The Farmer's Market generated revenue through commissions based on the size of each purchase. The site allowed for several forms of payment including cash, PayPal, Western Union, Pecunix, and I-Golder. It managed all communications between buyers and sellers, and blurred the path between them by adding intermediaries known as "cash drops" who were paid a fee to receive payment from customers and forward it in another payment form to one of multiple bank accounts. The intermediaries and bank accounts were located in places like Panama or Budapest. According to DEA estimates, the site processed about $1 million between 2007 and 2009, and in 2011 the owners made $261,000 through PayPal alone. By 2012, about $2.5 million had been transferred through the site in total.

Among the drugs sold at the site were LSD, MDMA, mescaline, fentanyl, ketamine, DMT, hashish, psilocybin and marijuana, some of which carry substance-specific criminal penalties, depending on the country.

An estimated 3000 people in all 50 U.S. states and 45 other countries made transactions, many under age 21.

==Operation Adam Bomb==

Over the course of two years the DEA conducted an investigation of The Farmer's Market in cooperation with local U.S. state and international authorities in the Netherlands, Colombia, and Scotland. The investigation used the codename Operation Adam Bomb, after the original name of the site, Adamflowers.
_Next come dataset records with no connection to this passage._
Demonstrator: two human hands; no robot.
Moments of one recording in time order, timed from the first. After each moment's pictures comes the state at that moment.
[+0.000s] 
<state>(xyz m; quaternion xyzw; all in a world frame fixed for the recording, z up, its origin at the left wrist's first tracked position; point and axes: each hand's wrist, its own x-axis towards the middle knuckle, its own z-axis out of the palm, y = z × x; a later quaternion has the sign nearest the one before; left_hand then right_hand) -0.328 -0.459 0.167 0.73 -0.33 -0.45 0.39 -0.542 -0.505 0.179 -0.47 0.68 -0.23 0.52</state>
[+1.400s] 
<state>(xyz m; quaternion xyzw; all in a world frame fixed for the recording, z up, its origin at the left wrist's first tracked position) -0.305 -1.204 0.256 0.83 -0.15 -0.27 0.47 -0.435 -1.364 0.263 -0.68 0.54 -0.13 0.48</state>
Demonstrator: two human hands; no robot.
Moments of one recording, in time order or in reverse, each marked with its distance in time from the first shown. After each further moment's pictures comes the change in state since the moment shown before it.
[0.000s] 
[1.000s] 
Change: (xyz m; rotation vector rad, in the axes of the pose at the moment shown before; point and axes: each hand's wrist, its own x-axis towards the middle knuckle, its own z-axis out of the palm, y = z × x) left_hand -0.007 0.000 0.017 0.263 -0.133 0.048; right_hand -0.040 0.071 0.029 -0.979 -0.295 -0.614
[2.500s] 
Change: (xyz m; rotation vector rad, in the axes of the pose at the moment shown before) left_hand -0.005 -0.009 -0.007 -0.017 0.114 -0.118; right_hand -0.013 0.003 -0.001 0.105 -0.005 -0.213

In March 2009, a DEA agent who gained access to the site successfully purchased 25 hits of LSD, sending money to Budapest and receiving the drugs in Los Angeles. He repeated the process with a larger order of 500 hits in September 2009. A 2012 indictment contained evidence in the form of hundreds of incriminating emails from 2006 to 2010. The undercover officer who had purchased LSD was party to several of the included emails. The indictment also indicated cooperation by the U.S. Postal Service and included as evidence that particular defendants had received envelopes at a post office box.
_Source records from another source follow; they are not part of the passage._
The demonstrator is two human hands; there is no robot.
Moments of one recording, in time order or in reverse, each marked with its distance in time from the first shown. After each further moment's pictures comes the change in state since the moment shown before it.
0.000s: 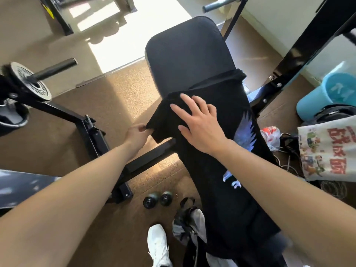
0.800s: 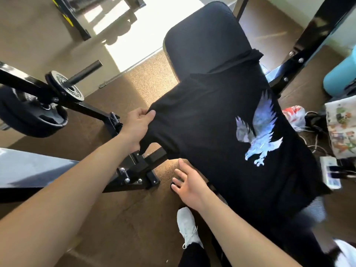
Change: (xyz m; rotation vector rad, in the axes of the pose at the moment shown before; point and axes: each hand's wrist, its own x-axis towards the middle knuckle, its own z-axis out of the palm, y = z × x) left_hand -0.071 0.022 -0.084 -0.253 -0.043 0.046; right_hand -0.102 -0.186 0.028 2.200 -0.304 1.510
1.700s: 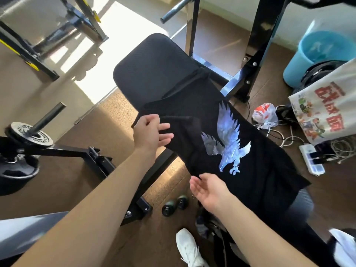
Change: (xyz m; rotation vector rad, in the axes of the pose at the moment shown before) left_hand -0.032 0.069 0.142 -0.050 0.030 0.066; right_hand -0.023 -0.095 -0.073 0.344 0.287 -0.109
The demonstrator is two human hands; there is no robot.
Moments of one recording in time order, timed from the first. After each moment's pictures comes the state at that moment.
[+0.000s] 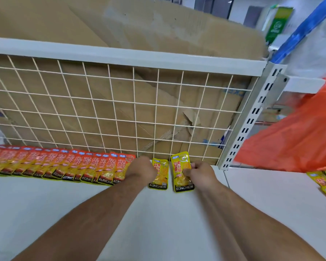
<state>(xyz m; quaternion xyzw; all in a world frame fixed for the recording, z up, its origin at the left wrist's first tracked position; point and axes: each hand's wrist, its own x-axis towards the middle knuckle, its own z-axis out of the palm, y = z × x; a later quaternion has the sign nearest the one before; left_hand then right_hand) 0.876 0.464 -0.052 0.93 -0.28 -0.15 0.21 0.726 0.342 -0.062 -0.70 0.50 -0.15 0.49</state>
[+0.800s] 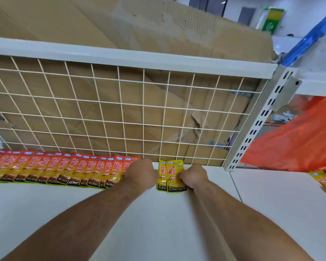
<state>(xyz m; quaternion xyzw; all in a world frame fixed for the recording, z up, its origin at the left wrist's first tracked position) 0.898 0.490 -0.048 0.91 -0.39 -0.08 0.13 0.770 0.373 -0.050 -0.73 0.56 -0.04 0.39</state>
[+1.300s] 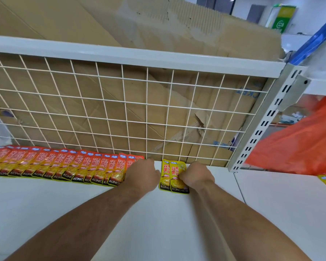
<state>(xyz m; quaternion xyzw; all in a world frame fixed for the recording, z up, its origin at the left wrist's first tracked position) 0.890 0.501 -0.045 0.91 -0.39 -0.05 0.13 0.771 0.373 -0.044 -0.81 0.53 0.02 0.24</state>
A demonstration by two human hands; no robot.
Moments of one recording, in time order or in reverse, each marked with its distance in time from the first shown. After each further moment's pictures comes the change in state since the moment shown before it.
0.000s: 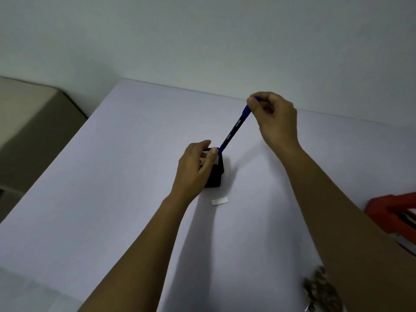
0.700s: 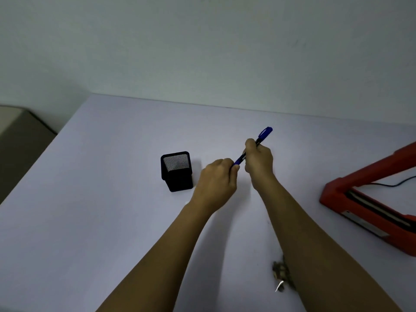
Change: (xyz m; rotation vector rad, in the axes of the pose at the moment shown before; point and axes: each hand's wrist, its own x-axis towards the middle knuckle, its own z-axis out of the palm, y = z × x) left_hand -0.032 0.076 0.075 0.270 -0.137 0.335; right_hand -0.062 0.038 -0.044 0.131 0.139 0.634
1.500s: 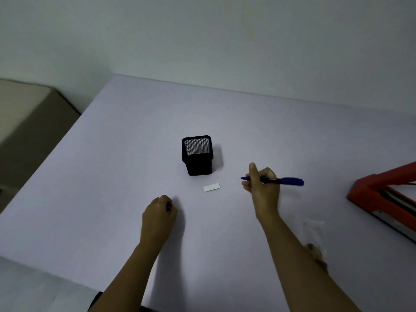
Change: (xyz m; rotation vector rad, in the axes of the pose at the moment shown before) left_hand -0.139 -0.147 -0.021 0.186 0.014 -0.638; right_hand -0.037 0.100 0.023 0.304 -0.036 -0.070
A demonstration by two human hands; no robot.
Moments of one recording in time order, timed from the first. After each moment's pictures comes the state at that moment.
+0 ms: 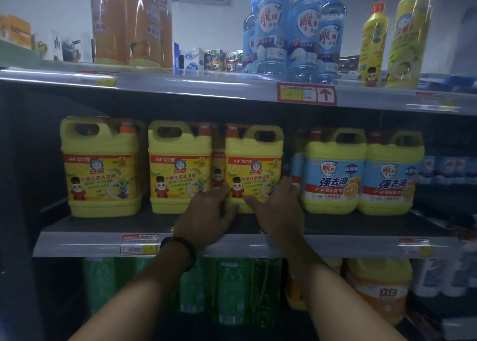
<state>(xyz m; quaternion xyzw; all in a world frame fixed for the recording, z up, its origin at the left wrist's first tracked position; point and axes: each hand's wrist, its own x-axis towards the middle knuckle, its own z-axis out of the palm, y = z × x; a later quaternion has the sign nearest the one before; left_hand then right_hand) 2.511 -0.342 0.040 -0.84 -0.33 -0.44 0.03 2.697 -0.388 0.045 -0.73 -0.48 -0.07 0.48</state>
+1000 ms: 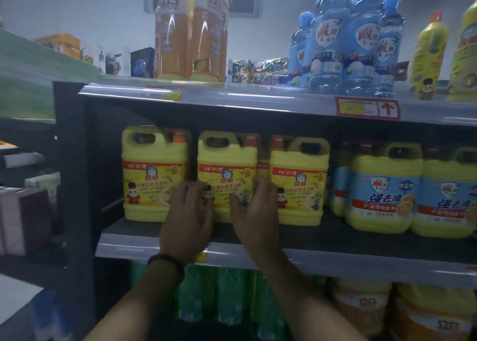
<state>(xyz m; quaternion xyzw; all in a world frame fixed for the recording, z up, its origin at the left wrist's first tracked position) 2.397 -0.335 0.034 -0.72 -0.39 -0.57 0.06 2.556 -0.358 0.049 -0.55 -0.58 -0.10 0.59</state>
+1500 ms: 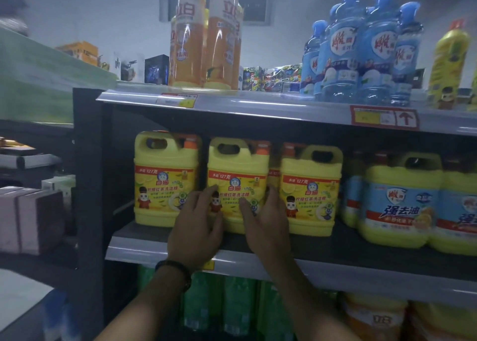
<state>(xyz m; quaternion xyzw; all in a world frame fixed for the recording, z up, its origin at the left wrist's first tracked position) 2.393 -0.333 0.033 -0.72 -0.42 -0.54 0.04 2.564 -0.348 0.045 -0.58 -0.57 0.02 0.58</state>
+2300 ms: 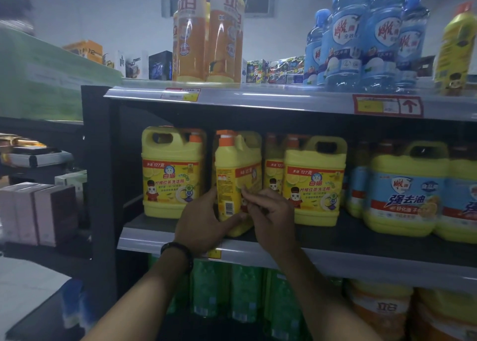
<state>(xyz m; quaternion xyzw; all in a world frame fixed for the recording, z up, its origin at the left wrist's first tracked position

An email in the indictment described Hushmail, which the site used extensively, as "an encrypted and safe method of communication [which] would not produce e-mails to law enforcement officers." Though Hushmail's complicity with police was not made explicit in the indictment, Wired, Forbes, and the Tor blog suggested it would be likely given previous privacy concerns about the site.
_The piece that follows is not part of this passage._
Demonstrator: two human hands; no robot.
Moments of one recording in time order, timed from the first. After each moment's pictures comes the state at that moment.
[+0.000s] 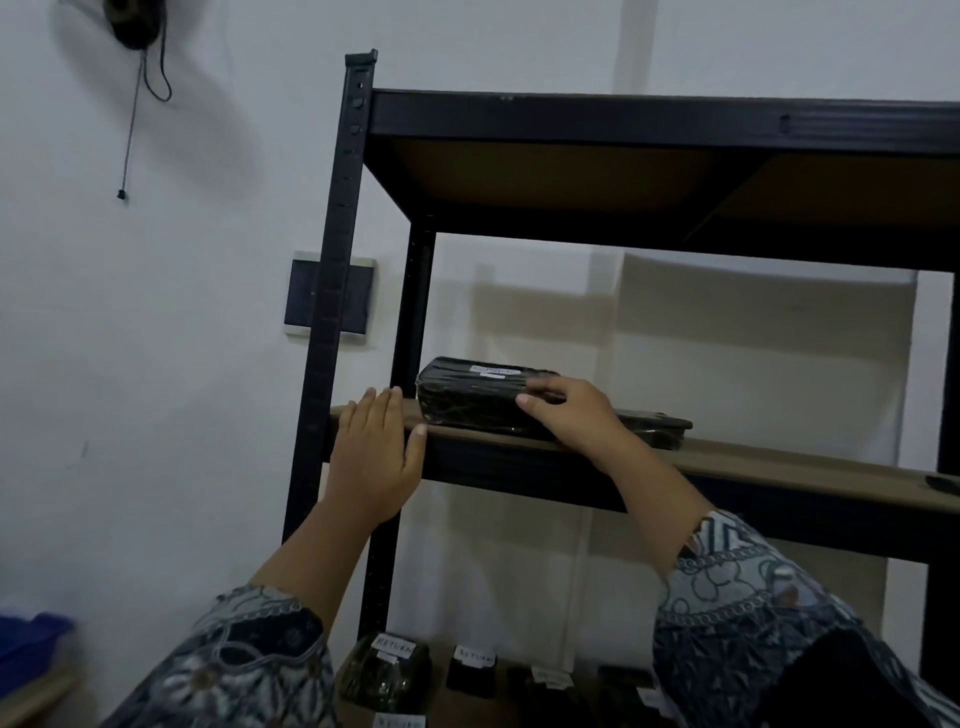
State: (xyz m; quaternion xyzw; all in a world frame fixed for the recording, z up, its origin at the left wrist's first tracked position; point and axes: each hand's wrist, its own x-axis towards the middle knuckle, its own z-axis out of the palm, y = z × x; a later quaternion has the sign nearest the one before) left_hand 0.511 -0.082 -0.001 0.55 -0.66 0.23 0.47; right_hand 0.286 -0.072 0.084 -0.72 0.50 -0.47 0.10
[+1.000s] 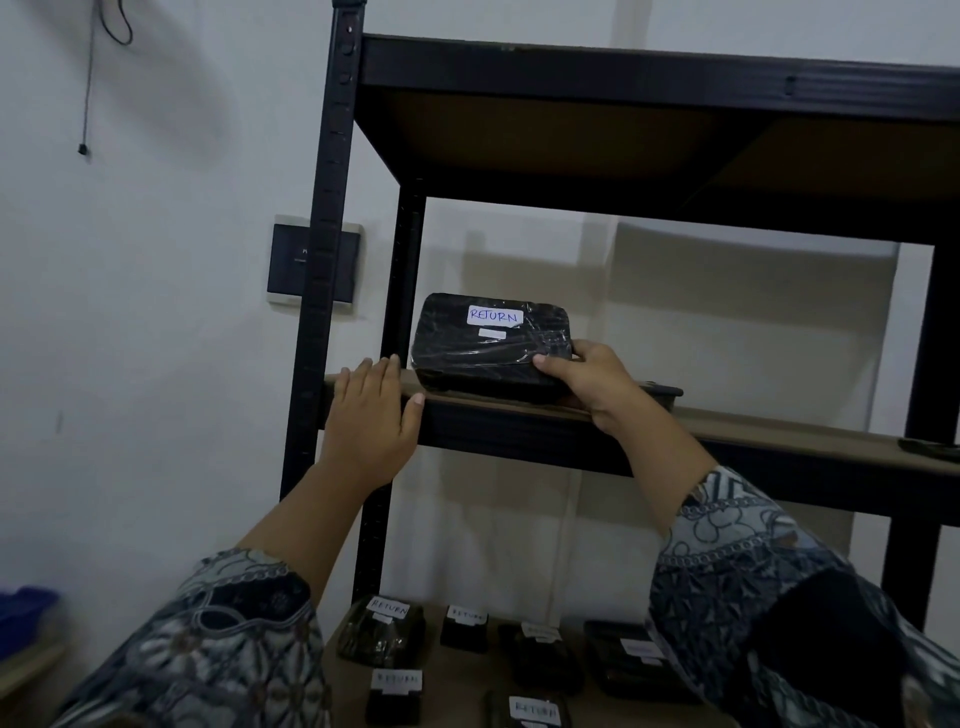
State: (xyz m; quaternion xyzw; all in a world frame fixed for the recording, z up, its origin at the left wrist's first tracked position) left_hand 0.515 -0.080 -0.001 0.54 -0.67 0.23 0.45; right_hand 0.281 -0.070 0.087 -0.63 0.45 -0.58 0.26
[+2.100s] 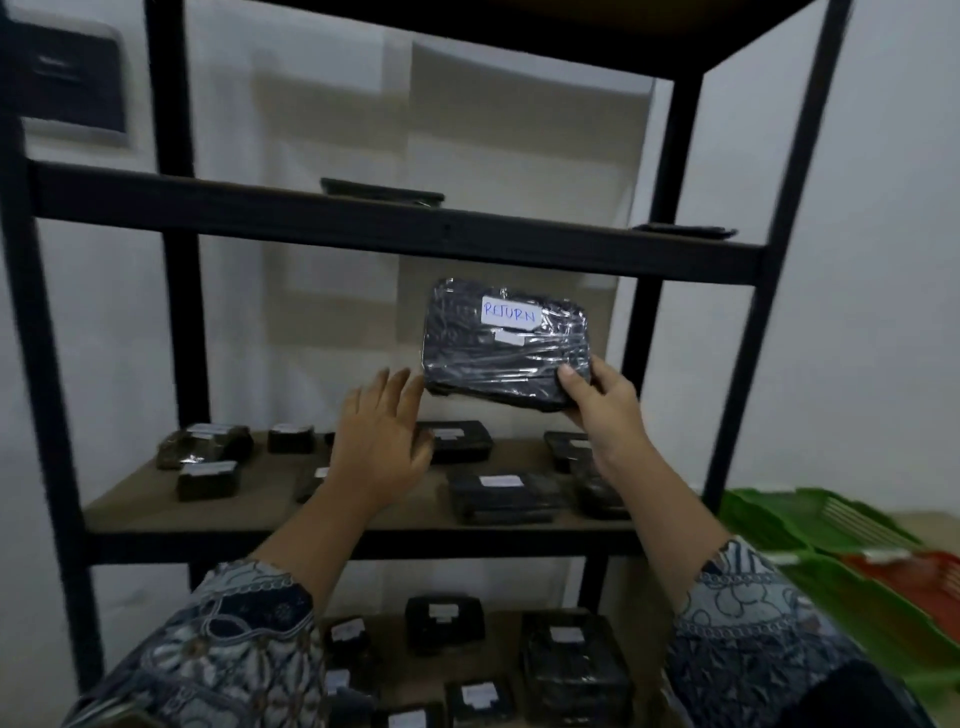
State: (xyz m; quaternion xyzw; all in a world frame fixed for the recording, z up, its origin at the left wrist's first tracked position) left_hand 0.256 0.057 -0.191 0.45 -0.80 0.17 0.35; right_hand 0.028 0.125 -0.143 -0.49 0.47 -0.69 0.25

The investigation culminated in the April 2012 arrest of fifteen people in the United States, Netherlands, and Colombia. Eight of the individuals were identified as connected to the site and seven individuals were left unnamed, likely site users. The law enforcement agency's 66-page, 12-count indictment named lead defendant Marc Peter Willems of the Netherlands and Michael Evron, an American citizen staying in Buenos Aires, as the two who functioned as "organizer, supervisor, and manager" of the site. Willems was extradited from the Netherlands after a two-year legal challenge to his extradition.

==Legal proceedings==
Willems and Evron were charged with "participating in a continuing criminal enterprise," five of the eight arrested were charged with distributing LSD in particular, and all eight with money laundering and conspiracy to distribute controlled substances.

In September 2014, the 45-year-old Willems pleaded guilty to drug trafficking and money laundering. He confessed, in a Los Angeles Federal court, to making a profit from the trade of illegal drugs.

By the end of 2014, seven of the eight people indicted had entered guilty pleas. The eighth died before the trial began. In September 2014, Willems pleaded guilty to drug trafficking and money laundering charges, and was given a 10-year prison sentence that December.